Start with the vendor. The check is now performed, in part, by a private company’s software. The companies running these tools are emphatic that the machine does not have the final say. CivCheck’s chief executive told GovTech that “our AI doesn’t make decisions” and that the platform is built to augment reviewers, not replace them. That human-in-the-loop design is doing real legal work, because it keeps a city employee in the decision and preserves the immunity that attaches to official judgment. The moment a city lets an automated prescreen stand in for that judgment rather than inform it, the legal ground gets softer, and no court has mapped it yet.

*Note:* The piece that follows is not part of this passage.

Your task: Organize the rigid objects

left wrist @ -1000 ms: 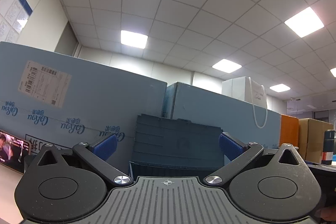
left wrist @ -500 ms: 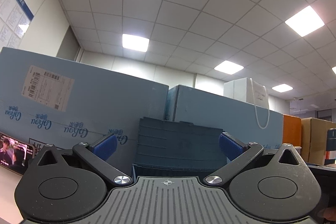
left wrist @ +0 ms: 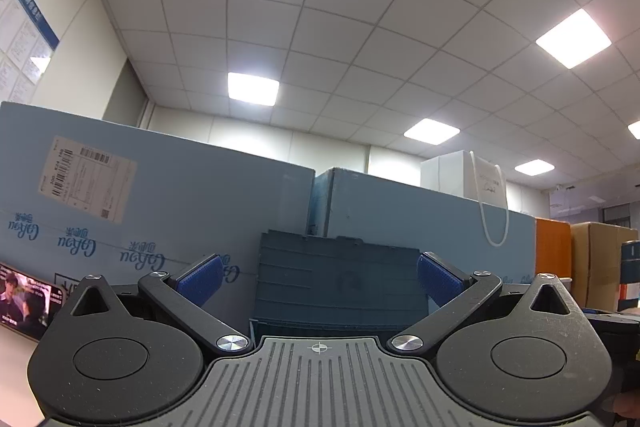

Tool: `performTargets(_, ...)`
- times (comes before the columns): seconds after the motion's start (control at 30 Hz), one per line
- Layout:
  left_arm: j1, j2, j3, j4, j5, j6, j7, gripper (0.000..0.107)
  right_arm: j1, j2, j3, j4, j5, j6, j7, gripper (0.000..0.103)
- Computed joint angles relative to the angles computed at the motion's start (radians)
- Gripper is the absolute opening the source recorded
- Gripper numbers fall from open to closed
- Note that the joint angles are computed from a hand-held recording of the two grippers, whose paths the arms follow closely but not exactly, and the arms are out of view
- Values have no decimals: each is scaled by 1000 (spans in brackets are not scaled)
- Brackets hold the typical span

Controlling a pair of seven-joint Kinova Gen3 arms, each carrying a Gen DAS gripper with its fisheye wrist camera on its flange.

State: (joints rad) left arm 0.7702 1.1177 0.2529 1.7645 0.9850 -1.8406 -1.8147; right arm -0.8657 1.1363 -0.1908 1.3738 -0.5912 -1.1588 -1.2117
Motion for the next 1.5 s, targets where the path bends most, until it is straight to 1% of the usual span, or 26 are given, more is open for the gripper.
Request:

Then there is the contract. Across government, the terms that decide who eats the cost of an AI error are being rewritten right now. In early 2026, the federal government’s purchasing arm posted a proposed clause, GSAR 552.239-7001, setting terms for AI systems used in or supplied under federal contracts, covering data rights, performance standards and the reach of a contractor’s responsibility for the AI it relies on. It is the first stand-alone attempt of its kind, and the fact that it is still in draft tells you how unsettled the ground rules are. Cities buying permitting software face the same questions the federal clause is trying to answer: who indemnifies whom when the tool is wrong, who may audit how it decides, and what the vendor actually warranted. Whether a given city secured any of that is a question that can only be answered by reading its contract.
There is also a fairness angle worth watching. By one industry estimate, roughly 60% of a standard residential plan review is objective code-checking that software handles well, while the remaining 40% calls for human judgment. If an automated prescreen ever treated applications from different neighborhoods unevenly, the result could look a great deal like discrimination, and that is the sort of claim that runs through the courts and fair-housing law, not through whatever a procurement contract happens to say.

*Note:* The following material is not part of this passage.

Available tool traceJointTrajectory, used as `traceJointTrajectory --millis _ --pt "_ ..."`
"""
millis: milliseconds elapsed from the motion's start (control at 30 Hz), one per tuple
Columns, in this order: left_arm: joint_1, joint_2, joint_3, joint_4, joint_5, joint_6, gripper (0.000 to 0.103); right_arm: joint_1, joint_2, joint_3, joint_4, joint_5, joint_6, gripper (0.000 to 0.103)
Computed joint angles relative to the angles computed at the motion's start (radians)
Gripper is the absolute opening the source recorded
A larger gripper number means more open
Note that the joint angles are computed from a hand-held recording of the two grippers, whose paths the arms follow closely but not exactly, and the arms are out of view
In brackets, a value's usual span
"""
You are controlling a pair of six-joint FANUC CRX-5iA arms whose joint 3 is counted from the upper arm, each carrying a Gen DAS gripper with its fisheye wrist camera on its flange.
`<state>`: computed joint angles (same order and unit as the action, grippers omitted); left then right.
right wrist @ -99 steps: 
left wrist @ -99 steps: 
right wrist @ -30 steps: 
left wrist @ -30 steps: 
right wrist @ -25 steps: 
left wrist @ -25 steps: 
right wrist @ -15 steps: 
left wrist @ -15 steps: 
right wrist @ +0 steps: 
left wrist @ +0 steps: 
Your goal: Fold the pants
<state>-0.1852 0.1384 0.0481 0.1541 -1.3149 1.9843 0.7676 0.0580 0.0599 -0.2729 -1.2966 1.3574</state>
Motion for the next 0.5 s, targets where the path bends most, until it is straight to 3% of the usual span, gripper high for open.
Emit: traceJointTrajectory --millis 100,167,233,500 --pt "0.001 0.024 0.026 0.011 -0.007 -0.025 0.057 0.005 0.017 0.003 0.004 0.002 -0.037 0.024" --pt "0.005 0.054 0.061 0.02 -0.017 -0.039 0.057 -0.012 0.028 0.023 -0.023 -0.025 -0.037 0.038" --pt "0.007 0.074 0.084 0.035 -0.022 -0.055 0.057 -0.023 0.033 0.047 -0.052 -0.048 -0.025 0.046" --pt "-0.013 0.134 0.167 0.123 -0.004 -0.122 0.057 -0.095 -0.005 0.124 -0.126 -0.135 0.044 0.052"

Standout fact: In a Honolulu pilot, AI prescreening cut residential plan review from 60 to 90 minutes per application to 15 to 20, the city reported, yet the software still does not approve or reject a single permit.

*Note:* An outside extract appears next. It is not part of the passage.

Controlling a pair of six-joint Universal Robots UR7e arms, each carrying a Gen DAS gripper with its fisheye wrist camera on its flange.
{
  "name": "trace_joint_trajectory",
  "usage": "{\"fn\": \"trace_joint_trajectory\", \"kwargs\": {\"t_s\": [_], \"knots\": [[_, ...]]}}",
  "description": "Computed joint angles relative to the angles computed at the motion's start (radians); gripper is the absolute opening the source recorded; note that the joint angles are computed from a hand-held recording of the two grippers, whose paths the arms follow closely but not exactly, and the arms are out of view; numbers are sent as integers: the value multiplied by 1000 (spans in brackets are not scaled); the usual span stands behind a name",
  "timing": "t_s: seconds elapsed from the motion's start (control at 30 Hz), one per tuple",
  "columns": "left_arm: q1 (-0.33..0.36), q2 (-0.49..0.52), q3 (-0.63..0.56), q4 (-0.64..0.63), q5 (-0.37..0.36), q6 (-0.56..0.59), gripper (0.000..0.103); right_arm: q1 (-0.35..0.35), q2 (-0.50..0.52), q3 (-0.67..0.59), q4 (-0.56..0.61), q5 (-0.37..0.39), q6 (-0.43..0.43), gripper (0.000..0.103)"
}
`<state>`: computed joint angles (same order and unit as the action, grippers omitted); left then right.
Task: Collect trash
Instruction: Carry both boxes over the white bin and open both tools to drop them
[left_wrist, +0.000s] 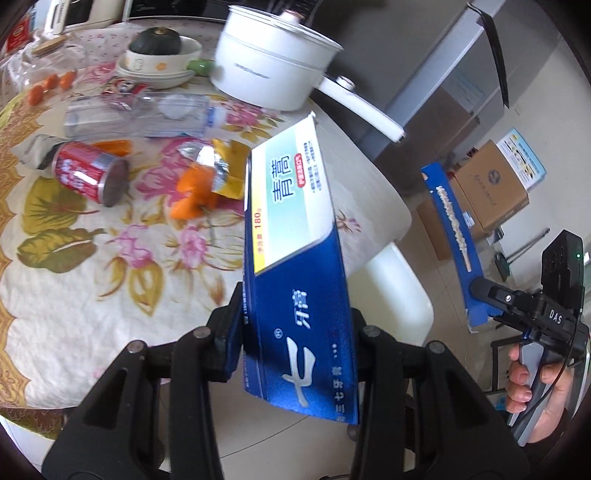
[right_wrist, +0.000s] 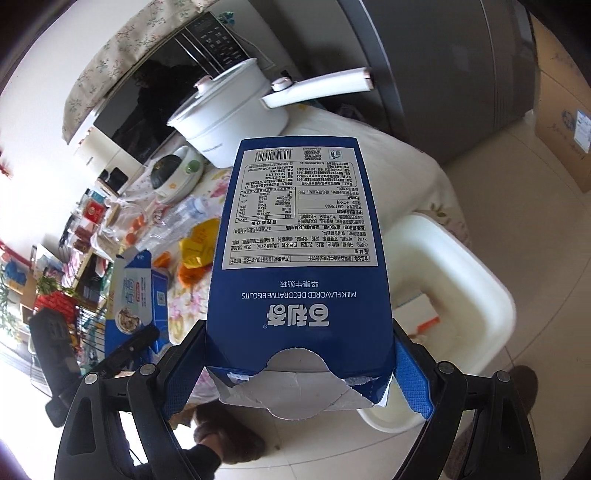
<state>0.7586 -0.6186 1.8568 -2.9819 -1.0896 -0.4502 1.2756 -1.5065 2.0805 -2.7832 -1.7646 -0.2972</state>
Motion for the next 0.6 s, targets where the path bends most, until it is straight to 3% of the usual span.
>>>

What cities signed without debating
This is the quiet part. City councils approved these tools as efficiency measures, and the public conversation centered on speed: shorter queues, faster housing, relief for overworked staff. The allocation of risk, who pays when the software is wrong, lives in procurement contracts that were rarely the subject of any council debate.
That is not a scandal. It is a gap. The indemnification terms, the audit rights, the limits on a vendor’s liability, the question of what happens to the records of an AI prescreen if a dispute lands in court, are all decided in documents that a resident would have to file a records request to see. The cities moving fastest are, in many cases, the ones with the worst backlogs and the most pressure to act. Speed was the selling point. The fine print came along for the ride.
Records retention deserves its own mention, because it is the kind of detail that only matters after something goes wrong. If a building fails an inspection two years on and the owner argues the city’s prescreen missed an obvious code violation, the case may turn on what the AI flagged, what it did not, and whether anyone kept that output. The federal AI clause now in draft devotes real attention to how government data tied to an AI system is handled and deleted, which is a sign that retention is a live question wherever these tools are bought. A permitting system that quietly discards its own reasoning leaves a homeowner, and the city, with nothing to examine, and few procurement contracts say a word about it.
The Bottom Line
If you are a city official, read the indemnification clause in your AI permitting contract before the first bad approval, not after. If you are a developer, faster AI review shortens your timeline, but it does not shift your own duty to build to code, so do not treat a quick approval as cover. And if you own the home, a permit cleared in days is still what a permit always was: permission to build, not a promise that everything behind the walls is right.